I run. Bursting out of the cabin I scan the scene, taking off in the empty courtyard towards the northern walls. But even as I run, I look up into the brightly lit space, and there are no figures on the battlements. No-one is around, no sound, nothing. The place may as well be left for the ghosts.
And that’s when I hear it. The sound that I’d drowned out with my own screams and Briggs’s violent crashing. Again it comes slowly, out of the white noise, a hum that’s growing with every second I stand there. A constant drone alongside the hammering of my heart and the heave of my lungs. The sound is that of planes approaching, but I can’t see the sky. The floodlights are far too bright to make out how near they are, and the sound of the approach increases with every second.

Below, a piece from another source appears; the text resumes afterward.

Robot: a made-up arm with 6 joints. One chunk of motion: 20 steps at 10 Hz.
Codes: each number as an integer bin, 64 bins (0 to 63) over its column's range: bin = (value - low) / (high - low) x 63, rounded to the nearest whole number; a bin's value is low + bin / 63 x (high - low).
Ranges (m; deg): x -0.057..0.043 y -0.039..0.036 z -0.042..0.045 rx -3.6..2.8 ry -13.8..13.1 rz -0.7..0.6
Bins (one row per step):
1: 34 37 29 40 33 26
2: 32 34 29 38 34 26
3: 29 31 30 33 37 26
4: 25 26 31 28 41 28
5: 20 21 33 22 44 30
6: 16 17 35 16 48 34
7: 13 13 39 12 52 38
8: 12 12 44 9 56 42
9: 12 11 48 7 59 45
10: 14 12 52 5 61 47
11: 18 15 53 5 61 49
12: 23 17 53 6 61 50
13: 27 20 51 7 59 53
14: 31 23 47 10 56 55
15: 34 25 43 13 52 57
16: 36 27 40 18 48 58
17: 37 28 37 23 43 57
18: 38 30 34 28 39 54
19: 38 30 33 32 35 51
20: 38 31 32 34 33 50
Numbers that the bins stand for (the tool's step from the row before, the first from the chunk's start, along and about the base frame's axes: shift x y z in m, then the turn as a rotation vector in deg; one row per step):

“You won’t get away this time! I’m gonna break every bone in your sorry little body!”
There’s a thud and a crash as Briggs’s words echo across the yard. The tent is behind him now, leading to the tunnel where everyone else must be. It looks like the kids in the cabins have evacuated along with my troops. If I run now and do the same, Briggs is going to barrel right down that tunnel with us, maybe even collapse the whole thing. I can’t let him in on the plan, it would risk everything. But the drone is loud in my head and I have no idea how long I have before the strike rains down. If I don’t run for the tent, I could die.
I’d be gone from all of this pain and toil. Fast as you like.
“If I’m dying!” I shout back. “I’m taking you with me.”
I run for the place where we blasted the wall open, as far from the entrance to the tent as possible. Ducking into the half-open wall of the corridor I snake around, listening for the thump of heavy feet behind me. If there was ever a man with the muscles to carry a shell of metal at speed, I’ve met him. My lame leg wobbles every time I land on it, the muscles screaming with fire and shock. He’s damaged me, that much I know. I can feel my gait thrown off with every wide, sprinting stride, slowing my pace and fumbling the next move.